6. Achievers Vary Approaches to Achievement
People who try different things to learn which one works best very likely get the results they are aiming.
7. Achievers Bounce Back
People can continue going regardless of what happens – they keep trying until they achieve their goal. Think about the time babies are learning to walk, they fall multiple times and stand up and keep going with a smile on their face – I have yet to see a baby get upset about falling!
Steps to Fail Forward
John C. Maxwell gave an extensive list of actions to Fail Forward, here are the ones I find more relevant:
1. Learn a new definition of Failure
Failure is part of the equation to achieve success. If we embrace that definition, we are more willing to move ahead.
2. Remove the YOU from failure
Achievers do not see themselves as the failure. They don't take things personally, look at their options, and bounce back.
3. Take actions and accept responsibility to reduce fear
Fear of failure stops progress. The three most common reactions are Paralysis, Procrastination, and Purposelessness. Taking action and responsibility give us the courage to reduce anxiety.
4. Learn from a bad experience and make it a good experience
Analyze the situation, reflect on what happened, and identify what to do so things can be better next time, or the case does not repeat.
5. Get up, get over it, get going
Once again, think about the babies learning to walk example.
Learning from Failures for Transformation
For leaders to succeed in their leadership transformation efforts, for themselves and their teams, they must be willing to fail forward - reject rejection, see failure as a temporary and isolated incident, have realistic expectations, focus on strengths using different approaches and bouncing back.
As an executive coach, I work with leaders to achieve their goals, overcome obstacles, make better decisions, and take actions to deliver peak performance.
For companies to be successful in their digital transformation efforts, leaders need to use failures to learn – a lot of experimentation needs to happen in this space, the new normal is to try, fail, learn, improve, try again.

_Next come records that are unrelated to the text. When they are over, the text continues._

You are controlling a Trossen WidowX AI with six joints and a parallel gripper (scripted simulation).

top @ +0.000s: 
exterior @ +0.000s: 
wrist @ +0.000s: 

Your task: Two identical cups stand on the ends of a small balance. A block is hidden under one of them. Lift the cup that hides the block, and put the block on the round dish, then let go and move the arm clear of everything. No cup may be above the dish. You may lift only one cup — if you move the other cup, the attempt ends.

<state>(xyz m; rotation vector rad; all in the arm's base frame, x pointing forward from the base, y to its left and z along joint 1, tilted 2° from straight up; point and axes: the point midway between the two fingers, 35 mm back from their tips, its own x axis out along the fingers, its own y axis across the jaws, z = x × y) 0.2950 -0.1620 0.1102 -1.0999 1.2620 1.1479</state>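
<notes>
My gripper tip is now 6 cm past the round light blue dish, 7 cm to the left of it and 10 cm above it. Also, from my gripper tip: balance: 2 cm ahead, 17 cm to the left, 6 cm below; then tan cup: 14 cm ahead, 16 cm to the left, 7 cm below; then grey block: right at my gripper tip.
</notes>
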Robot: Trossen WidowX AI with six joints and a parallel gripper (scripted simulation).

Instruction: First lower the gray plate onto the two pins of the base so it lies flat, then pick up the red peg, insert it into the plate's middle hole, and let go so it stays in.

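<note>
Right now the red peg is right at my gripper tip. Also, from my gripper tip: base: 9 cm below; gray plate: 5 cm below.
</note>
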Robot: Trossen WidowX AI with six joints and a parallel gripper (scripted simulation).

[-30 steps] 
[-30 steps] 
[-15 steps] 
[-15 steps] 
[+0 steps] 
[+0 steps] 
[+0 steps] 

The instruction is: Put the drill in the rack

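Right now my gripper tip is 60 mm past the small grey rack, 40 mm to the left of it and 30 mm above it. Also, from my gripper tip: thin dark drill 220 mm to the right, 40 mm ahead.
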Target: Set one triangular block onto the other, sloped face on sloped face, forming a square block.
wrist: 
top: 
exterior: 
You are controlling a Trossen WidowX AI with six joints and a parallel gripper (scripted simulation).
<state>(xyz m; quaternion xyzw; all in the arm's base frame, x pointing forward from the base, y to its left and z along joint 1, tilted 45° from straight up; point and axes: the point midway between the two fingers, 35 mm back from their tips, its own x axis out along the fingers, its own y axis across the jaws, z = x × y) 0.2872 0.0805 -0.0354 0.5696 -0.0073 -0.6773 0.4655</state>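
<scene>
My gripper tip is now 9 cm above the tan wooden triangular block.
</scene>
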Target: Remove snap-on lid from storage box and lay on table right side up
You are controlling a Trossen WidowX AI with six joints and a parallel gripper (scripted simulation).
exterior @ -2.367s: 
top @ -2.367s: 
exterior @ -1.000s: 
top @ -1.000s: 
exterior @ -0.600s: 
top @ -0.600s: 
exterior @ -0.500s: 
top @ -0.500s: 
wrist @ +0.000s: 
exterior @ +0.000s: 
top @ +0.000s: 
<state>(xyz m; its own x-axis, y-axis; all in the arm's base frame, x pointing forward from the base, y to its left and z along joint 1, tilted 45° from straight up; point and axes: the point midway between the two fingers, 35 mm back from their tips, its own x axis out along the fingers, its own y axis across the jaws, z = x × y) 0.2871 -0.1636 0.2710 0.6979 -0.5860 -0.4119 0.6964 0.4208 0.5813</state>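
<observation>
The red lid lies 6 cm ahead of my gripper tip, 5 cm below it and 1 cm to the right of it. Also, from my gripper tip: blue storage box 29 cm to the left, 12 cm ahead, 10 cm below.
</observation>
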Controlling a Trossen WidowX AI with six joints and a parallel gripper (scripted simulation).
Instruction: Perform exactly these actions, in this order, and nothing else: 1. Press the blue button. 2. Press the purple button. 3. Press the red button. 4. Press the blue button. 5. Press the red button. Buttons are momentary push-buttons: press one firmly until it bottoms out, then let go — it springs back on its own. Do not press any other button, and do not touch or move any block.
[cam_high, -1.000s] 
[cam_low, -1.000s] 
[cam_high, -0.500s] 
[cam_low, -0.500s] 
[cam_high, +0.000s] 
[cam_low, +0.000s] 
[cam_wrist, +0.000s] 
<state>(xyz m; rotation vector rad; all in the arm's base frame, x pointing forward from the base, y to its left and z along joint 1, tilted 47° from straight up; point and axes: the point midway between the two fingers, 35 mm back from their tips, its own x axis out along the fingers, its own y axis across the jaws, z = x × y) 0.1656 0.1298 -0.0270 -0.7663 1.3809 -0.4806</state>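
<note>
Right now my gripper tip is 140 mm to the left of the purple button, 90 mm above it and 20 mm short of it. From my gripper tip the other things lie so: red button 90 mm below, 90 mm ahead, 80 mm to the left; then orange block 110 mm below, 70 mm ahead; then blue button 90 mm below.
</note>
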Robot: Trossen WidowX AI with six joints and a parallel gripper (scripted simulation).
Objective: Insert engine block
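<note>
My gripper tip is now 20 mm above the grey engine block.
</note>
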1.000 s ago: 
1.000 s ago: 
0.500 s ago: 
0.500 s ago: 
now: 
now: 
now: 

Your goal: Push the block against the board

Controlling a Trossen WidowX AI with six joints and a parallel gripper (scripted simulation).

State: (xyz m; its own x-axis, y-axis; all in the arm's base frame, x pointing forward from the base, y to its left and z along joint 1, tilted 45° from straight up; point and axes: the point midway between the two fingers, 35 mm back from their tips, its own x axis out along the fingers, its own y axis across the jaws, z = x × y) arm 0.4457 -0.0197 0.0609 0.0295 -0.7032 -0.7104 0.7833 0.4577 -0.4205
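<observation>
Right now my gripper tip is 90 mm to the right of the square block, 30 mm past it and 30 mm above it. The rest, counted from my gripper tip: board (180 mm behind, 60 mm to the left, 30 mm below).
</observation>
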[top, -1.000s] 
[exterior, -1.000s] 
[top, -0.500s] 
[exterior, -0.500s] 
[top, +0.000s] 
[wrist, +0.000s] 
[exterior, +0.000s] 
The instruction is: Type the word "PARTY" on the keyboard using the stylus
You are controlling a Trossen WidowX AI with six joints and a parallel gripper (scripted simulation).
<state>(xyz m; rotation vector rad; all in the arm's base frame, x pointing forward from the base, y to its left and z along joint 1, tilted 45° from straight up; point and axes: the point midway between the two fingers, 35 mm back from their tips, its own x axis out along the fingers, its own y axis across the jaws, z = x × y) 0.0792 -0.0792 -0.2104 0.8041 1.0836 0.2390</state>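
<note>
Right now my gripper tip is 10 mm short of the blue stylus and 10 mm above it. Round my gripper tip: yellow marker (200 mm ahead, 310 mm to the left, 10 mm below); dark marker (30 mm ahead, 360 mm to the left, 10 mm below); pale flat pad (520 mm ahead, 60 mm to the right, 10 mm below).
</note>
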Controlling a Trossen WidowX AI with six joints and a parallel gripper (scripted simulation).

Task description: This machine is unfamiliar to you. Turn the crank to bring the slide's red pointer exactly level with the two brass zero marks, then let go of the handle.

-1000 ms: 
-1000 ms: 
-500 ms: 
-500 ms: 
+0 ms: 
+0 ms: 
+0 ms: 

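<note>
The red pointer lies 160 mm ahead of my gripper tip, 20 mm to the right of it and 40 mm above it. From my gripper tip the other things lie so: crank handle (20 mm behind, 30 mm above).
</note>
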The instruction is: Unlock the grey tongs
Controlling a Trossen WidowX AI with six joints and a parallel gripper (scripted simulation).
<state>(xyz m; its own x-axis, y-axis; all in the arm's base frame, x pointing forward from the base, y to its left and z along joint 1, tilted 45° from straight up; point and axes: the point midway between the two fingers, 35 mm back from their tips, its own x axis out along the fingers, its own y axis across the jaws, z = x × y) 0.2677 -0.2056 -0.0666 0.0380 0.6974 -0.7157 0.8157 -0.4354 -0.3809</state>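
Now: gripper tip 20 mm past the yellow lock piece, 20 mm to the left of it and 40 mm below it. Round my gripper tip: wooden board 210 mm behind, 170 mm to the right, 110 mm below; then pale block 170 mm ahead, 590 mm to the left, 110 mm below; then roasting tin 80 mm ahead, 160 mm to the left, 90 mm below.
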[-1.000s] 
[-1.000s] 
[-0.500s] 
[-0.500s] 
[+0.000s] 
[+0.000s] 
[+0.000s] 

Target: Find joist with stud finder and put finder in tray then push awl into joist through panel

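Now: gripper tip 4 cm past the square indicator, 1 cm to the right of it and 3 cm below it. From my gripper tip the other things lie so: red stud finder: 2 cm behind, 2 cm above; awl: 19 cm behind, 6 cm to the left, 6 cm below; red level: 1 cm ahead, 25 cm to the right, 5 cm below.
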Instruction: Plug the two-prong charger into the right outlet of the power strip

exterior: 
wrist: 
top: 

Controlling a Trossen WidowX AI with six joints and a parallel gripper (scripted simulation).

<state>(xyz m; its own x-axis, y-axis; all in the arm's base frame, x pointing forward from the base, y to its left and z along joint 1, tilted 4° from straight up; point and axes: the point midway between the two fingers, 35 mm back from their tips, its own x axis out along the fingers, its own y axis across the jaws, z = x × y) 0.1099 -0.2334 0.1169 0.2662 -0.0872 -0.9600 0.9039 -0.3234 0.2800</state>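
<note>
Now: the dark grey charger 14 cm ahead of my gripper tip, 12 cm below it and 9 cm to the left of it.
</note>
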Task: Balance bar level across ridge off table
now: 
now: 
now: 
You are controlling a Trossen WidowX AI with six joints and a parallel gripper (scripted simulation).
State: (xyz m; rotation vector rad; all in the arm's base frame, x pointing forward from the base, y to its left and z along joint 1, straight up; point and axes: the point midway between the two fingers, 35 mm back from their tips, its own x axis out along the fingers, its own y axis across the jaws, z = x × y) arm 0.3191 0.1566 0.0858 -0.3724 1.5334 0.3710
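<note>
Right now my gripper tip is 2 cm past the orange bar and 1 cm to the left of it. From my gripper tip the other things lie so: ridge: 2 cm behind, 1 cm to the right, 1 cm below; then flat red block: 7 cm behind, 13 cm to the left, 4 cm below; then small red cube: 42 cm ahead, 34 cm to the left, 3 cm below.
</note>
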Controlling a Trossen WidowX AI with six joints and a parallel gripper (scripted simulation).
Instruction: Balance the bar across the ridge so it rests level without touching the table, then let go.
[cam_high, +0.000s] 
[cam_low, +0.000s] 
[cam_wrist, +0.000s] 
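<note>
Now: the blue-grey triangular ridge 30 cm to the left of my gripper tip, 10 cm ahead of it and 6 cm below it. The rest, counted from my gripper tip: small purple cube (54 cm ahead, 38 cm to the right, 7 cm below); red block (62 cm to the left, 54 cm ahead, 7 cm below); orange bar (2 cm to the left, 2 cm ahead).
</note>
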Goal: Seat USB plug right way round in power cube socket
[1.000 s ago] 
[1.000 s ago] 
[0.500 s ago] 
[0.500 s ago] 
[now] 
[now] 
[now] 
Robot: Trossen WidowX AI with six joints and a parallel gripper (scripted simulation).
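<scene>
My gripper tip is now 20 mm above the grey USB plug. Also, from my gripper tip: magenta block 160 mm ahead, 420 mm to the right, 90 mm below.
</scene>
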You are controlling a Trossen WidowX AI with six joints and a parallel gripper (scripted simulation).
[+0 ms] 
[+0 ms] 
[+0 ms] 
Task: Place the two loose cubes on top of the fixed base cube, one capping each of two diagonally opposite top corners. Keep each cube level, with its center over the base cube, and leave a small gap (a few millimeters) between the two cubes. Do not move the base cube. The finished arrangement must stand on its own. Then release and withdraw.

Industry 4.0 initiated the digital transformation storm bringing a lot of disruption to the business environment. As a manufacturing operations executive and management consultant, I spent many years working on processes, technology, and change. It is critical to understand that this revolution is not all about technology. The transformation happens when leaders and organizations realize the effort centered around People and Processes, enabled by technology; therefore, fear of failure will not help.
As a consultant, I help leaders and organizations navigate through an unprecedented amount of complexity and speed of change - develop strategies and assess the human readiness to be successful in the process of digital transformation.